Makes 10 servings
The sweet and savory bites of glazed turkey are just the upgrade Thanksgiving dinner needed! Simply omit the walnuts for a nut-free dish, and thicken the pan sauce with a corn starch slurry for a gluten-free option.
- Preheat the oven to 450°F.
- Rub the turkey all over with the butter and season it inside and out with salt and pepper. Place about a quarter of the shallots, garlic, and thyme in the cavity of the turkey. Add the remaining shallots, garlic, and thyme to the pan, set the turkey on top, and roast for 30 minutes.

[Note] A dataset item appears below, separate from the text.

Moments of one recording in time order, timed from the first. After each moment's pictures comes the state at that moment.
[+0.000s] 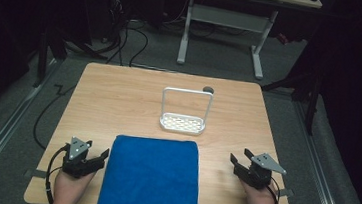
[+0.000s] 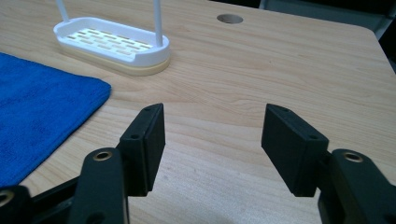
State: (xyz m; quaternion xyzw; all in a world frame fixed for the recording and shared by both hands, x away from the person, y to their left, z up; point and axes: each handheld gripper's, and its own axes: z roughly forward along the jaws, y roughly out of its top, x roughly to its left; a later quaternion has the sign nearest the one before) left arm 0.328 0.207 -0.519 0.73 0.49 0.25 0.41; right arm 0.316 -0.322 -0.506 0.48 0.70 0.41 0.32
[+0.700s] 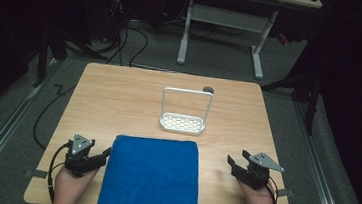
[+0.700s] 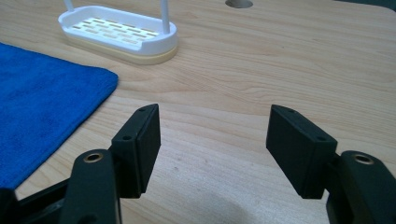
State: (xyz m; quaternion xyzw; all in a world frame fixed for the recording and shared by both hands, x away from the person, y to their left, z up) left arm 0.335 0.206 -0.517 0.73 0.50 0.23 0.41; right arm 0.319 -0.319 -0.509 0.49 0.71 0.41 0.28
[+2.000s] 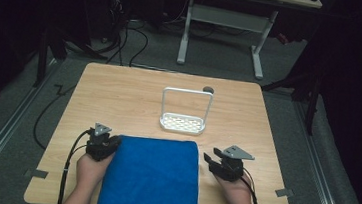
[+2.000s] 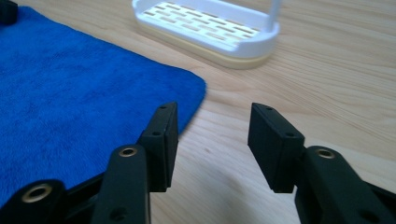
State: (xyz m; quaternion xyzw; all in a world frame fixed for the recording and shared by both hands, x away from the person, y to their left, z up) left arm 0.392 0.168 -0.534 0.75 0.52 0.17 0.38; right arm 0.344 -0.247 -0.516 0.45 0.77 0.40 0.22
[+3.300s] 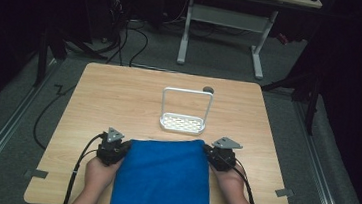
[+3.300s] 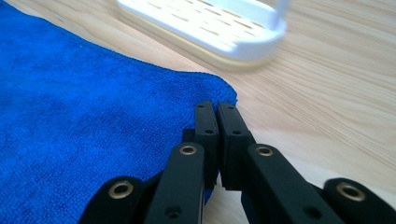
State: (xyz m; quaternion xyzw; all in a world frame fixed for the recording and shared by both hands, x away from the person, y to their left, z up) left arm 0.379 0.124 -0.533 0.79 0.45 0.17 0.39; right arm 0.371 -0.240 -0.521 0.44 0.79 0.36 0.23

Turn the oven down to 350°F.
- Roast, basting occasionally with the drippings that accumulate in the bottom of the pan, for about 3 hours.
- Meanwhile, make the glaze: In a small bowl, combine the walnuts, maple syrup, and vinegar.

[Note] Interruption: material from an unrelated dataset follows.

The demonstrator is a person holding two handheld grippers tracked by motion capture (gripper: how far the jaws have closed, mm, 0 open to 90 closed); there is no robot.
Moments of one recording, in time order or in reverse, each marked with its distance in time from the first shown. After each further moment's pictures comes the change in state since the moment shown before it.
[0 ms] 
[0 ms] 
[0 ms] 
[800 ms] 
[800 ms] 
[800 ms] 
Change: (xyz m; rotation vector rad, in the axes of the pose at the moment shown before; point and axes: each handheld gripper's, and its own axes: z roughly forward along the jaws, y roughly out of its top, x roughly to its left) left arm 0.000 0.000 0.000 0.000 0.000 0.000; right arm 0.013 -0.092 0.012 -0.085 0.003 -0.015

- Add the stock to the roasting pan, brush the turkey with the glaze. and return the turkey to the oven. Continue roasting, brushing the turkey with the glaze every 10 minutes or so, until an instant-read thermometer inserted in the thickest part of the thigh registers 180°F, about one hour more. Transfer the turkey to a platter to rest; reserve the roasting pan.

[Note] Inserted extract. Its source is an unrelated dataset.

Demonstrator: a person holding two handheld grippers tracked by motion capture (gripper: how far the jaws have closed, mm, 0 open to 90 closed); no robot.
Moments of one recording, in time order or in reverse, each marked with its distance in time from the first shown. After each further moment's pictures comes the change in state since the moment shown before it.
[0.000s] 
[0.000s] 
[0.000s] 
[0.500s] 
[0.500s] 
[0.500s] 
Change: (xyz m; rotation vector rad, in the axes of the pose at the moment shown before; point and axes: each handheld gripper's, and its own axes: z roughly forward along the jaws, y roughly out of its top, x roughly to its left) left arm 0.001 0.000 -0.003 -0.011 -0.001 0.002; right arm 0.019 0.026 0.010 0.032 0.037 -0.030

- In a small saucepan, melt the butter, whisk in the flour, and cook, whisking frequently, over low heat for a minute or 2, until the mixture is lightly golden. Strain the pan juices from the roasting pan into the pan and stir the sauce over medium-heat until it is smooth and slightly thickened. Let it simmer gently for 5 minutes, stirring frequently. Add the vinegar and stir to combine. Season the sauce with salt and pepper to taste.
- Carve the turkey and serve on a heated platter accompanied by the sauce.